Historical Archives

The Ephemeral Nature of the Internet

Rob points out in a comment on my science blogging post that one of the problems related to using a blog as a document of research is the non-lasting nature of work on the internet. I have seen arguments and have made the argument myself that it’s possible to ensure the longevity of blogs, but it is not entirely without risk to rely on a blog (or other internet source) as a stable source. As luck would have it, there’s an interesting article in Inside Higher Ed that discusses the same problem.

Our time here may be fleeting — “Out, out brief candle!” — but footnotes are not supposed to be. When online citations extinguish, every discipline is befouled, because replication, at the heart of the research process, becomes difficult without stable archiving, which libraries used to provide.

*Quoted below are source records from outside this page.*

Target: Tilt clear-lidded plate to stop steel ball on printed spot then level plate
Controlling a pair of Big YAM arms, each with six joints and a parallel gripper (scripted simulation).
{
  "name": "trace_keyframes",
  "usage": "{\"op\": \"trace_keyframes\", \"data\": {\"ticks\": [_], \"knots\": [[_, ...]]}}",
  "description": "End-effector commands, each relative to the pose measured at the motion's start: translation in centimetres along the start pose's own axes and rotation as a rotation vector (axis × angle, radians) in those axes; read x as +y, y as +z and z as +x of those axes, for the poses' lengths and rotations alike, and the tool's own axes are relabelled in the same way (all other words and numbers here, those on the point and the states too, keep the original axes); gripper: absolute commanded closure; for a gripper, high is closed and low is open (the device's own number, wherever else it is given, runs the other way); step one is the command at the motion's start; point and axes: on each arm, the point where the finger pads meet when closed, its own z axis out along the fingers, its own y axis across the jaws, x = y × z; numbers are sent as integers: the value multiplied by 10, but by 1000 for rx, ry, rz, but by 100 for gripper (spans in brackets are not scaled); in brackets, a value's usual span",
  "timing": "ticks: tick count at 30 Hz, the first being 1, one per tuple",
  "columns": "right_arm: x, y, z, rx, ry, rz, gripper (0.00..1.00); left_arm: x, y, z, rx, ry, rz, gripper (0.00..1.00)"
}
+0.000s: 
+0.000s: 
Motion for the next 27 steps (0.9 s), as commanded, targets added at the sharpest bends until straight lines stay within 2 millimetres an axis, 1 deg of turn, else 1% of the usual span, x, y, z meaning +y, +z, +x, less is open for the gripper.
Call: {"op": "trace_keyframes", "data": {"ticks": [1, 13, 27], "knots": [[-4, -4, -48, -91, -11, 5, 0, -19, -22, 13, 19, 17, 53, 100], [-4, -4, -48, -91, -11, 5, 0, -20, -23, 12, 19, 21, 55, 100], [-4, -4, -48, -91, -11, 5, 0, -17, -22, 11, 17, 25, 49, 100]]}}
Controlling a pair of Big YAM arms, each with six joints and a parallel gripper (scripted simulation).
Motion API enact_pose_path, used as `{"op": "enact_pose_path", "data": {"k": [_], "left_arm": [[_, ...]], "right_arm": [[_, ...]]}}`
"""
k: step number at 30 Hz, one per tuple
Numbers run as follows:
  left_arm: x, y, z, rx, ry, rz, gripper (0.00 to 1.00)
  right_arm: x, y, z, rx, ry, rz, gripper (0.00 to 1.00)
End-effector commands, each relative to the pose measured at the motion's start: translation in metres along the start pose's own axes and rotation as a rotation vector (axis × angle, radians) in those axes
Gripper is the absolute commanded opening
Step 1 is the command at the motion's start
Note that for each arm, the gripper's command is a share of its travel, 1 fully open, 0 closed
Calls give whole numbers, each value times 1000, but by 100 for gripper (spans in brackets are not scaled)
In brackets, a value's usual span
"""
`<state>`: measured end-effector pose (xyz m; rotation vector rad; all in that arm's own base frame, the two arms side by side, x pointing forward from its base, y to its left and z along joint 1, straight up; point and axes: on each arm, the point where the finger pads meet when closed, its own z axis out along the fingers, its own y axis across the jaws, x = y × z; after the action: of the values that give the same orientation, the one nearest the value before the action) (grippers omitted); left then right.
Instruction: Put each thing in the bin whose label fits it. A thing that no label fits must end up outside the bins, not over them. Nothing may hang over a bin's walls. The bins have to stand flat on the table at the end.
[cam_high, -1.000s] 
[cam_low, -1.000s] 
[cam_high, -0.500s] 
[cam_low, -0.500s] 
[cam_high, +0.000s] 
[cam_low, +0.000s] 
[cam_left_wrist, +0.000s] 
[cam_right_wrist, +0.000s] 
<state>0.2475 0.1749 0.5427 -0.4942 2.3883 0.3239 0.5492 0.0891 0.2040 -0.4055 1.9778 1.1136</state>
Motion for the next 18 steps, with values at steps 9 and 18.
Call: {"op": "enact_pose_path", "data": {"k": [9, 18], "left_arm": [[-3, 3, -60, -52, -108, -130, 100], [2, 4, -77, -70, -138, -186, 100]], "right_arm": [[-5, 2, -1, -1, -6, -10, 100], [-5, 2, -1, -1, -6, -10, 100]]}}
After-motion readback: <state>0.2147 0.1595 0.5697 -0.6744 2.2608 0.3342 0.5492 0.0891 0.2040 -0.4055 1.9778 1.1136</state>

It is probably risky to rely on a service like Blogger–which is free and offers no real assurances that your material won’t disappear–as a permanent record of any kind. And this may be a greater problem than copyright as more and more material goes online openly. There are ways of retrieving older versions of web sites (The Way Back Machine, for example) but they, too, are volunteer efforts and not reliable. While I’ve seen some discussion here and there about libraries attempting to do some archiving of resources that are only available online, there doesn’t seem to be good policy in place for how to deal with this. It’s up to the librarians to select what should and should not be archived.

And this can also be an issue for hard copies of materials as libraries run out of physical space and make decisions about what to keep and what to put into offsite storage or get rid of completely. An example of something someone might not think to keep came up in the last 24 hours. Intel was seeking a pristine copy of the issue of Electronics magazine that first published “Moore’s Law.” A British man found a copy and received the offered reward, but one could easily imagine that all copies disappeared or were trashed to make space for newer material. Disaster can also strike (Library of Alexandria anyone?).

Online sources seem less stable and permanent, but it’s certainly possible that we can find a solution to that problem. But hard copies are not immune to instability either.